Protestors gather outside the Senate Chamber prior to a vote on the death penalty at the State House in Concord, N.H., Thursday, May 30, 2019.
Protestors gather outside the Senate Chamber prior to a vote on the death penalty at the State House in Concord, N.H., Thursday, May 30, 2019.
Protestors gather outside the Senate Chamber prior to a vote on the death penalty at the State House in Concord, N.H., Thursday, May 30, 2019.
Charles Krupa/AP Photo

New Hampshire became the 21st state to drop the death penalty on Thursday — the latest on a growing list of states abandoning capital punishment.

The New Hampshire bill, which replaces capital punishment with life in prison without parole, is something that lawmakers have been arguing over for months, ending only when state lawmakers overrode Republican Gov. Chris Sununu’s veto.

The debate itself is mostly symbolic: New Hampshire hasn’t executed anyone since 1939 and the only person currently sentenced to death is Michael Addison — a man who killed Manchester police officer Michael Briggs in 2006, the Washington Post’s Mark Berman wrote. The state does not even have lethal injection drugs on hand.

Death penalty opponents have been close to achieving their goal before: in both 2000 and 2018, a bill banning executions passed legislature but was struck down by the sitting governors.
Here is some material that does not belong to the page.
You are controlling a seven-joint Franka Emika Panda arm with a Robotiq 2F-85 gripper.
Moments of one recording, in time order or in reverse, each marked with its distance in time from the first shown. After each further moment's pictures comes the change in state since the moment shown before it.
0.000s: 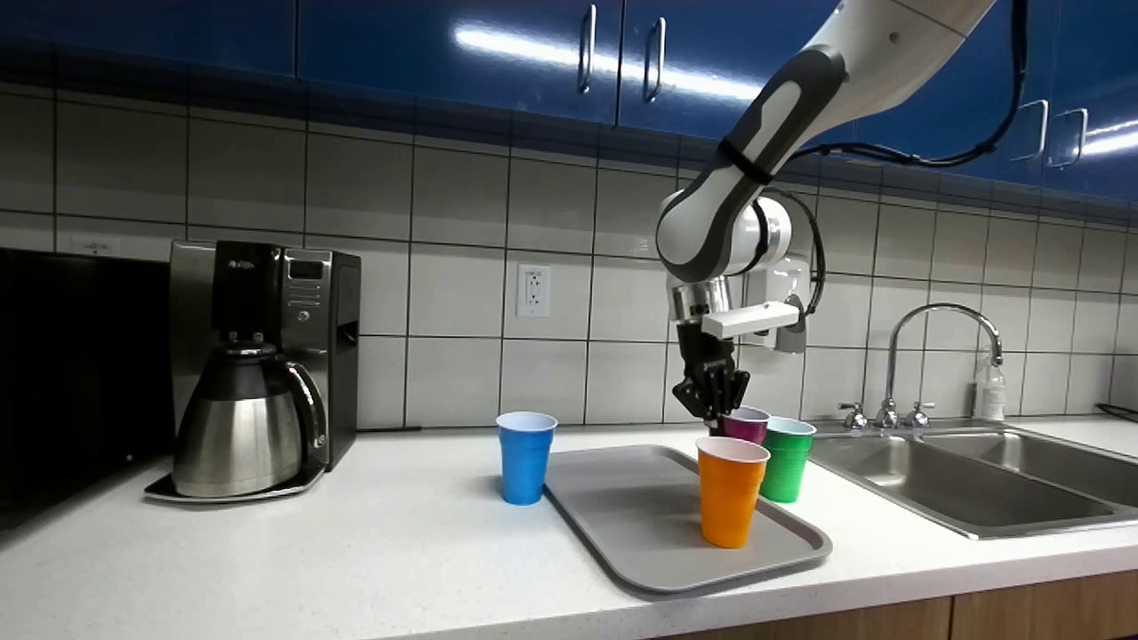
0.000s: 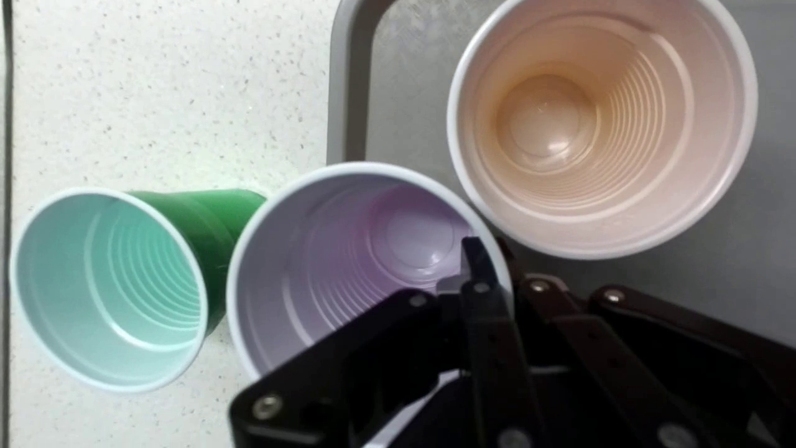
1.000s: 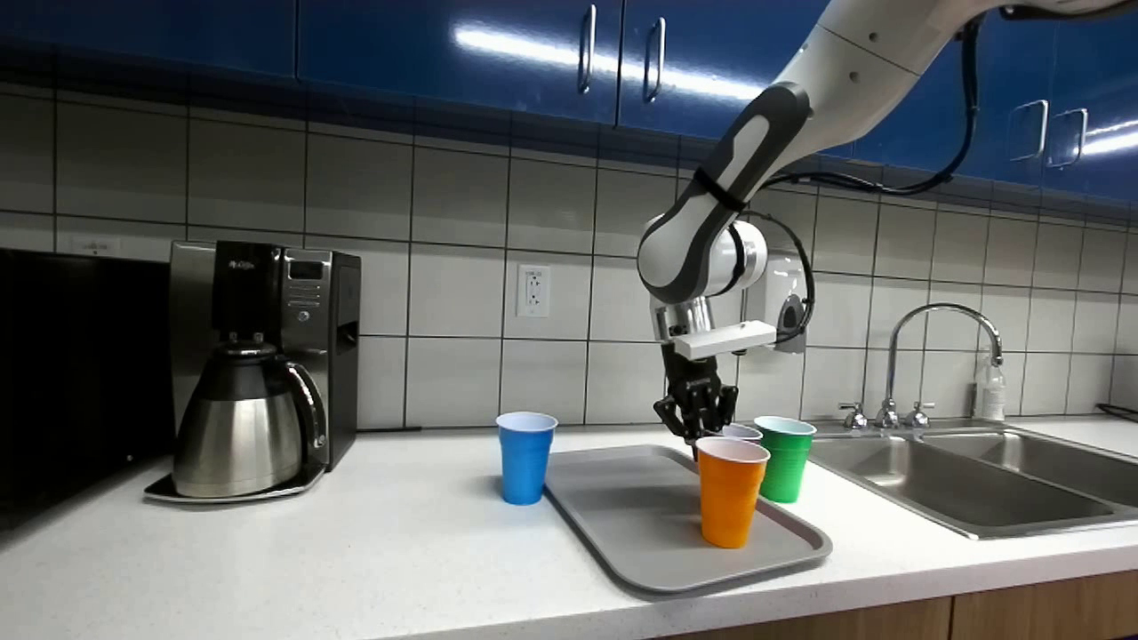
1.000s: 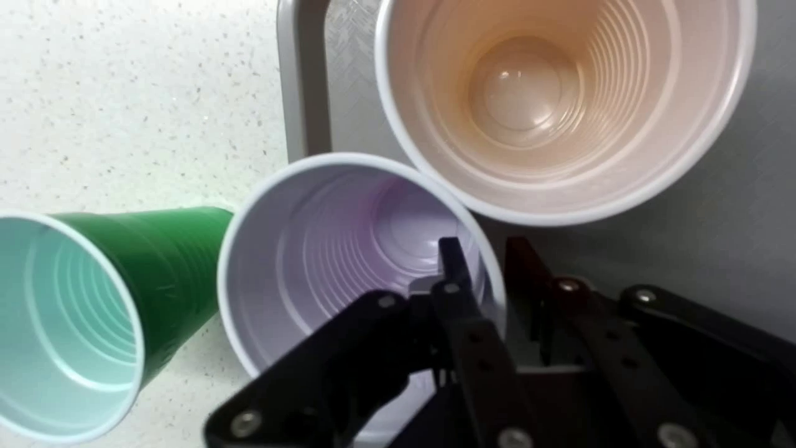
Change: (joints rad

When Sununu announced that he would veto a third anti-death penalty bill in April, he did so at a community center named after Briggs and said the bill would be an “injustice to not only Officer Briggs and his family, but to law enforcement and victims of violent crime around the state,” according to the Boston Globe.

In the end, lawmakers’ push for the abolishment of the death penalty prevailed: The House voted for the bill 247 to 123, the Senate 16 to 8.

During the days leading up to the vote, those who supported the death penalty along with the governor invoked empathy for the victims, such as state Sen. Sharon Carson.

“I stand here in support of the victims,” Carson said, according to the Washington Post. “Think about the victims here, people who have been murdered. Their family gets to visit them in a cemetery. They don’t get to go to a prison to visit their loved one, get letters, phone calls. The victim truly received a life sentence.”

Others, such as state Sen. Melanie Levesque, saw the death penalty as “archaic, costly, discriminatory, and final,” according to the Boston Globe. This is a sentiment that is growing among the public nationwide as well: Gallup surveys show that support for the death penalty dropped from 80 percent in 1994 to 56 percent in 2018.

New Hampshire’s ban on execution points to a larger trend of states dropping the the death penalty. The Death Penalty Information Center reported that 2018 was the fourth year in a row where there were fewer than 30 executions nationwide. And it might make more sense for states to avoid the death penalty when skepticism toward its benefits is rising, as reported by Vox’s German Lopez.

The research and experts have long been skeptical that the death penalty actually deters or prevents more crime. As the Death Penalty Information Center noted, a 2009 survey of the US’s top criminologists found that 88 percent “do not believe the death penalty acts as a deterrent to homicide” and 87 percent “believe that abolition of the death penalty would not have any significant effect on murder rates.”

Twenty-nine states continue to have the death penalty as an option on the table, and some, including Texas, Florida, Alabama, and Georgia practice it regularly; a man was executed in Florida last week. But for many states, death penalty sentences have been rendered almost useless as governors have vowed to block them or courts have shut them down as unconstitutional.